Im Juni 2008, in einer ersten Vernehmung durch die Telekom-Fahnder, belastete er die beiden Top-Manager schwer. Nach SPIEGEL-Informationen sagte Hoffmann-Becking unter anderem Folgendes aus:
- Zumwinkel und Ricke hätten genau gewusst, dass Telefondaten ausgespäht wurden - nämlich die des Aufsichtsrats Wilhelm Wegner.
- Zumwinkel und Ricke sollen über einen angeblichen "Maulwurf" im Verlag Gruner + Jahr im Bilde gewesen sein, der Wegner als Quelle eines dort arbeitenden Journalisten outen sollte.
Gescheiterte Ermittlungsstrategie
Von Trzeschan gibt es obendrein einen Vermerk aus dem Jahr 2005. Der Ex-Sicherheitschef notierte darin, Zumwinkel habe persönlich angeordnet, Geld an den angeblichen Maulwurf der Telekom bei Gruner + Jahr "geräuschlos" zu zahlen. Zumwinkel und Ricke indes stritten jede Mitschuld an der Späh-Affäre ab.
Die Staatsanwaltschaft steckte Trzeschan in Untersuchungshaft, offenbar in der Hoffnung, ihn weichzuklopfen. Doch dann passierte etwas, das Apostel und seine Truppe nicht vorhergesehen hatten: Trzeschan schwieg beharrlich - und Hoffmann-Becking machte einen Rückzieher.
Der Düsseldorfer Anwalt berief sich plötzlich auf sein Zeugnisverweigerungsrecht. Er sei nicht ordnungsgemäß von seinen damaligen Mandaten entbunden worden, sagte er. Tatsächlich war Hoffmann-Becking nur von der Telekom - nicht aber von Zumwinkel und Ricke - von seiner anwaltlichen Verschwiegenheitspflicht befreit worden.

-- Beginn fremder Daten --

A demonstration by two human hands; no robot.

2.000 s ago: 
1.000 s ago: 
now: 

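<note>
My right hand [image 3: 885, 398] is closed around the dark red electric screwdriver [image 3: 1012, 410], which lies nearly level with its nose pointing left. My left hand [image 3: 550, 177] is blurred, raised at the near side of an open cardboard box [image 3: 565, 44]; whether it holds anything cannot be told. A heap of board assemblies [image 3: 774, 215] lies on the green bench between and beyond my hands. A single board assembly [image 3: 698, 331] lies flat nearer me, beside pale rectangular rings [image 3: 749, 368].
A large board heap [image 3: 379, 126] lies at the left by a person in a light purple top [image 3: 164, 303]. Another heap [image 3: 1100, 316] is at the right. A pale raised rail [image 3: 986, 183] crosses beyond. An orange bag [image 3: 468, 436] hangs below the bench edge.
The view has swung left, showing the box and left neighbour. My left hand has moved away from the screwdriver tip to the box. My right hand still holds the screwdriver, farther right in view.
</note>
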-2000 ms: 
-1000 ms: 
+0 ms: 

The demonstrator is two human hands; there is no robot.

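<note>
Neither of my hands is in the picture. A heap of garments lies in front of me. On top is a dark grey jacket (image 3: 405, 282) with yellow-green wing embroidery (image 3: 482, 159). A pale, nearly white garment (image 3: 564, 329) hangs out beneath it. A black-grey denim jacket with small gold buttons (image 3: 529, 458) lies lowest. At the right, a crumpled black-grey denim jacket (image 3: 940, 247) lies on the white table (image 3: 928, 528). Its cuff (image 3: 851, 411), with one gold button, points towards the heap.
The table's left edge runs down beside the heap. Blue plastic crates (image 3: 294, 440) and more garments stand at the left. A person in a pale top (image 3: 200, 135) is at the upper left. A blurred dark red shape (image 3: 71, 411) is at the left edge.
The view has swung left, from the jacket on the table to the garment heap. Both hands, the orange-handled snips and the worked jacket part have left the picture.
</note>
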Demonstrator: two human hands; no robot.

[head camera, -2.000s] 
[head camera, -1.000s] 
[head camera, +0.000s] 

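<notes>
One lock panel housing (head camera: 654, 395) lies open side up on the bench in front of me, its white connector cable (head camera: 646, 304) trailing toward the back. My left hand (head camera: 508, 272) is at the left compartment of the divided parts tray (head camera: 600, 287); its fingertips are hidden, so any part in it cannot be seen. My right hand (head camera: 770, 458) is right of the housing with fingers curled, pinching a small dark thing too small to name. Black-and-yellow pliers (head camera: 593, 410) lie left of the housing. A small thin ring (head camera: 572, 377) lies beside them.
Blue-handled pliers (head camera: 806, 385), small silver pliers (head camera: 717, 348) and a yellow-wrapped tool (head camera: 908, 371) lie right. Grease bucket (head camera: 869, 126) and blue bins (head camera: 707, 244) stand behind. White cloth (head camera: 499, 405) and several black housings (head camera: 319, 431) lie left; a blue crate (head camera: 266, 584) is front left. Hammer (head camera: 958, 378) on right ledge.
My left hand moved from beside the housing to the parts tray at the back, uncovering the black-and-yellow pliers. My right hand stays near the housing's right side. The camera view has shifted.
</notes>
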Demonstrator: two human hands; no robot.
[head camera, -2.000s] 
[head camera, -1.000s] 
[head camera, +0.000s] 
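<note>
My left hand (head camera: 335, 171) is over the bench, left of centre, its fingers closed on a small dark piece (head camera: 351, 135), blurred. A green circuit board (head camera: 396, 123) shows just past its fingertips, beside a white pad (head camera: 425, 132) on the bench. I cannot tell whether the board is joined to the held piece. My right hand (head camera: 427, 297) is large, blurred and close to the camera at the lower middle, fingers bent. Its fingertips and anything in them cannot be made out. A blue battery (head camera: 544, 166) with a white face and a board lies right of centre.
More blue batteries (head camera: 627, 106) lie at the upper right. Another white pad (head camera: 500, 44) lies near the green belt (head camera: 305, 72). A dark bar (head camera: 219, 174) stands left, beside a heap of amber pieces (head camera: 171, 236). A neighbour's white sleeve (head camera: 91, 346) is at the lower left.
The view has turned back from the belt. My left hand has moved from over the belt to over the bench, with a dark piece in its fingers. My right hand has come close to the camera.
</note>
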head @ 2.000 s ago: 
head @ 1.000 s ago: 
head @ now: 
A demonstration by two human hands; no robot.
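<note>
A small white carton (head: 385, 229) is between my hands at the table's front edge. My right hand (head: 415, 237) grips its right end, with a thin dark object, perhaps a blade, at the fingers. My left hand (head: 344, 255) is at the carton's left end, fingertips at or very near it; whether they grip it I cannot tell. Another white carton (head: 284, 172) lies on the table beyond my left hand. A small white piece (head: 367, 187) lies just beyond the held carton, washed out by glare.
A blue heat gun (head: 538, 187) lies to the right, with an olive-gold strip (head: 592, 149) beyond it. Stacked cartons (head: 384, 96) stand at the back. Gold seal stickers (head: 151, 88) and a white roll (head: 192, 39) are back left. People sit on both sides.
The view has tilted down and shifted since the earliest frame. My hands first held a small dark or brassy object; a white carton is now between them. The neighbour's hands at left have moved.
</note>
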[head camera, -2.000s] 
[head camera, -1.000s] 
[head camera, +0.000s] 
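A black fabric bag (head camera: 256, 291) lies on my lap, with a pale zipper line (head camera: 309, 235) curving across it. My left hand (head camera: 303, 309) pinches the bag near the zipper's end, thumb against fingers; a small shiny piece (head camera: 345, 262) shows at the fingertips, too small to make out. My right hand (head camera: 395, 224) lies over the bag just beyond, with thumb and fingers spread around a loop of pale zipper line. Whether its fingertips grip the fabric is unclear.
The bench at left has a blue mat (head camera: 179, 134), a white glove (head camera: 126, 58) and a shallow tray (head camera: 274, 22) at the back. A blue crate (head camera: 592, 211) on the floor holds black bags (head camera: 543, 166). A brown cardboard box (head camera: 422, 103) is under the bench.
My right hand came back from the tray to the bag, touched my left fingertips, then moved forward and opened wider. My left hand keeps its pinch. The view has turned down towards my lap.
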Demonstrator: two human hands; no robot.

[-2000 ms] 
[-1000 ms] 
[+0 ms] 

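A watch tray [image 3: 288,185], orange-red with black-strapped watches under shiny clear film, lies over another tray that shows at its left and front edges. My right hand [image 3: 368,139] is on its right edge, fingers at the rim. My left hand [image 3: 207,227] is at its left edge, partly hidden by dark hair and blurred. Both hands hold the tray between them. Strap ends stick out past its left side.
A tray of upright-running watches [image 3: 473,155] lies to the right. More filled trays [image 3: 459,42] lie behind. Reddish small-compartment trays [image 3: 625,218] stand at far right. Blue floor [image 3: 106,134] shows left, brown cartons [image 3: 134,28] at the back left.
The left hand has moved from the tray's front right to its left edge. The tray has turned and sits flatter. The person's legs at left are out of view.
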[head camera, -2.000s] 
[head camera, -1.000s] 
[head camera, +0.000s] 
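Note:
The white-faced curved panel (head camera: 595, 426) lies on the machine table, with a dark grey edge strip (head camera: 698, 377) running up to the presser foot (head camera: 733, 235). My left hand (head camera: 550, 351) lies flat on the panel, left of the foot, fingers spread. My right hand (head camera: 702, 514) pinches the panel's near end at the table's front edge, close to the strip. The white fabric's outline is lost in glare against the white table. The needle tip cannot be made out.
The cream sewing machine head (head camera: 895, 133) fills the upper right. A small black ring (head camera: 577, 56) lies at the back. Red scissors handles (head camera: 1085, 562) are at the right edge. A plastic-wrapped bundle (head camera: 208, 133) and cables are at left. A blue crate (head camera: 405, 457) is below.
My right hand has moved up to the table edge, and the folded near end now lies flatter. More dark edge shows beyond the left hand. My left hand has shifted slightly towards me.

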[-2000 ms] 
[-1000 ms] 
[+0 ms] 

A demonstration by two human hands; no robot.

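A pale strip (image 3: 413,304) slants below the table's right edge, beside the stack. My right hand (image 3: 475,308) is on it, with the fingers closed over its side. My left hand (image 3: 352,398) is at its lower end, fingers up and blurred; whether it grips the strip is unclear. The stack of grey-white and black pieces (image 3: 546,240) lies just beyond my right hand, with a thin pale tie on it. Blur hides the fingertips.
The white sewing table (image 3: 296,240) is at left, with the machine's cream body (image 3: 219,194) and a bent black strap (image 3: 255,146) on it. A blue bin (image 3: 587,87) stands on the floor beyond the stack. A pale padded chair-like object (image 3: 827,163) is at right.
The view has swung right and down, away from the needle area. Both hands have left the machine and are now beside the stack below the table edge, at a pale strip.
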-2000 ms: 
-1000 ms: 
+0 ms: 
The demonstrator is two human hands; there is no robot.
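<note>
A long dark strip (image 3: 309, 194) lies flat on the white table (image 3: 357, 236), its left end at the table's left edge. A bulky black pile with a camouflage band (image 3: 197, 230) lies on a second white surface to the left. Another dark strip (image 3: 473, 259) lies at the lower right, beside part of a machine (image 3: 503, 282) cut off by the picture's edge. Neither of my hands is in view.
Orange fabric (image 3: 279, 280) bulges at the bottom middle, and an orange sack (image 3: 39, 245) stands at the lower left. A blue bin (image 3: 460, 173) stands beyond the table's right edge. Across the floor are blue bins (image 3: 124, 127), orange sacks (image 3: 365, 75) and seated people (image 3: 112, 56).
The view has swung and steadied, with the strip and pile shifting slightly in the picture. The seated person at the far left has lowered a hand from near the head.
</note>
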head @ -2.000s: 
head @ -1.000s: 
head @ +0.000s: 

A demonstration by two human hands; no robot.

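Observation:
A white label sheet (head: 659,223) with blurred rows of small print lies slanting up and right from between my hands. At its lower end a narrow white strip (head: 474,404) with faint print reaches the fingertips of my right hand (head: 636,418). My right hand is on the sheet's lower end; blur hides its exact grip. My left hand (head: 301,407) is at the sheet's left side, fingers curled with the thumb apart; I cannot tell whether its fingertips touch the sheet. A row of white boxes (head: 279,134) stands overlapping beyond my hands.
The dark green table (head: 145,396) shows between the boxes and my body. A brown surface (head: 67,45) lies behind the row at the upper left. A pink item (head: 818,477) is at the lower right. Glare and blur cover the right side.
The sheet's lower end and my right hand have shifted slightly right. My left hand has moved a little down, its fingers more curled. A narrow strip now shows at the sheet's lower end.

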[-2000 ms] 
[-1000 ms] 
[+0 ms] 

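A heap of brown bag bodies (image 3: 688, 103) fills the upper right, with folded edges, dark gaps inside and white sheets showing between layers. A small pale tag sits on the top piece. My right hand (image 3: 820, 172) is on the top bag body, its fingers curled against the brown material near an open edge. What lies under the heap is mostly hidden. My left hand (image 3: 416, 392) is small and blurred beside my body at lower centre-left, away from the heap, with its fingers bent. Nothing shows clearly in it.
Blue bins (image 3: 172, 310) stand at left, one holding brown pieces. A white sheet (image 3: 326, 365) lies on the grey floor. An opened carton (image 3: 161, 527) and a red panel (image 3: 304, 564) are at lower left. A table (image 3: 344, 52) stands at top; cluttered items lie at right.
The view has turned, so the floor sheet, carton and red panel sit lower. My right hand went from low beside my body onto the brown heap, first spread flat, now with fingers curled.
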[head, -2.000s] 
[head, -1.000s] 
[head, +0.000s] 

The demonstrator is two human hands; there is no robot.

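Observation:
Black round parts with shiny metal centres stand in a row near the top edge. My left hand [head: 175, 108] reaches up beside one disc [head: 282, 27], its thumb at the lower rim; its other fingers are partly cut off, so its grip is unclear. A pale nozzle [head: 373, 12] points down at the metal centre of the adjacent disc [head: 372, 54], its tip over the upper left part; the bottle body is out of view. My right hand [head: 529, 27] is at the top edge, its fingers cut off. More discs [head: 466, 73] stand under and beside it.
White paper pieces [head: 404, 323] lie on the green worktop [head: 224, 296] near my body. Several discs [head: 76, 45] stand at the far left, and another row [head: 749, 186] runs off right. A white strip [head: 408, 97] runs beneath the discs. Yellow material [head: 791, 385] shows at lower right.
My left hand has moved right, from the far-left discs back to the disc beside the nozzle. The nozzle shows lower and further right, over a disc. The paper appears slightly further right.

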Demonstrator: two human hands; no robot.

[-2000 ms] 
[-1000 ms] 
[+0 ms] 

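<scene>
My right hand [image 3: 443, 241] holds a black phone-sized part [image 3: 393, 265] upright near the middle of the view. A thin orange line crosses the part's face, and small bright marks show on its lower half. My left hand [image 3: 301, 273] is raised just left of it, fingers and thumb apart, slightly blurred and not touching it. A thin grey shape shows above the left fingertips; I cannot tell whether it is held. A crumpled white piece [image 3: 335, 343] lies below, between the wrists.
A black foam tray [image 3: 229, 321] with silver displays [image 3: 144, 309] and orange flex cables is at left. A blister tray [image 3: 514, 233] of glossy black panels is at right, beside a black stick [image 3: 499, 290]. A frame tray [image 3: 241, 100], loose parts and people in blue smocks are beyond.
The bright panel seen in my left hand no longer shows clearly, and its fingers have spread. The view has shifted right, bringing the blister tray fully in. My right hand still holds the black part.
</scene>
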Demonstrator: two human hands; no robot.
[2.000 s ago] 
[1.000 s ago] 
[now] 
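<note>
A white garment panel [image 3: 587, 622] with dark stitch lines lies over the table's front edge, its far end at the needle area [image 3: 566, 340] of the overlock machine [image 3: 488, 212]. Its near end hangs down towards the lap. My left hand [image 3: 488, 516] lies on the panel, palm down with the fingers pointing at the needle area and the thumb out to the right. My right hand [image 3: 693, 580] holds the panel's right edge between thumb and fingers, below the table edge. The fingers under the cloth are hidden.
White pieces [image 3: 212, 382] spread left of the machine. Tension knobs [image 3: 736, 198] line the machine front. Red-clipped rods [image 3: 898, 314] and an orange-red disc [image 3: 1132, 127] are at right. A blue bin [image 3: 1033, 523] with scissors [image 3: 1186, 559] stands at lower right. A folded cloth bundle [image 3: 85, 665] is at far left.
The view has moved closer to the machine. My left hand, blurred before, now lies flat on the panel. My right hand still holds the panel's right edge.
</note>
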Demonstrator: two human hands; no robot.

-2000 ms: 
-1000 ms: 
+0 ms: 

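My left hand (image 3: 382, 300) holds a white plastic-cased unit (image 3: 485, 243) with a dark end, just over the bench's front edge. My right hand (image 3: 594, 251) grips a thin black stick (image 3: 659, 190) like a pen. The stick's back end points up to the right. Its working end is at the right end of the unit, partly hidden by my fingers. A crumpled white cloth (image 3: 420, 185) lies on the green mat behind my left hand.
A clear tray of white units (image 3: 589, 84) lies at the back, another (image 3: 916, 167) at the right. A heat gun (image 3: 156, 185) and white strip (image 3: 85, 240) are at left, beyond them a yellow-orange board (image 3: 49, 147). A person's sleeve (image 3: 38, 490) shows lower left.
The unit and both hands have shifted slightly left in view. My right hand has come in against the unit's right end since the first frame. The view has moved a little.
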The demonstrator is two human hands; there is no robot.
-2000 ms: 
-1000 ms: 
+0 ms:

Apostel stand plötzlich mit leeren Händen da. Im Juni gab er bekannt, die Ermittlungen gegen Zumwinkel und Ricke seien eingestellt worden - "aus Mangel an Beweisen".
Apostels größte Hoffnung
Im nun startenden Verfahren dürfte sich Hoffmann-Becking weiter auf sein Zeugnisverweigerungsrecht berufen. Theoretisch kann das Gericht ihm ein Ordnungsgeld oder Beugehaft von bis zu sechs Monaten androhen - und so versuchen, ihn doch noch zur Aussage zu bewegen. Ausgang ungewiss.
Bleibt Klaus Trzeschan. Aus seinem Umfeld ist zu hören, ihm stehe das Wasser bis zum Hals, auch finanziell habe er Sorgen. Immerhin beschuldigt man ihn nicht nur des Verstoßes gegen das Fernmeldegeheimnis. Er soll auch Geld veruntreut haben, unter anderem einen Teil jener Zahlung für den angeblichen Maulwurf bei Gruner + Jahr. Insgesamt drohen ihm Schulden in Höhe von mehreren hunderttausend Euro - und eine Haftstrafe.
Genug Drohpotential, um die Schlüsselfigur Trzeschan zum Plaudern zu bringen, ihn dazu zu zwingen, Zumwinkel und Ricke doch noch zu belasten. Doch wie glaubwürdig sind die Aussagen eines Angeklagten, der so stark unter Druck steht? Was weiß Trzeschan? Was ist er bereit zu sagen?
Klar ist nur eins: Apostel muss seine Hoffnungen auf Trzeschan setzen. Etwas Besseres hat er nicht.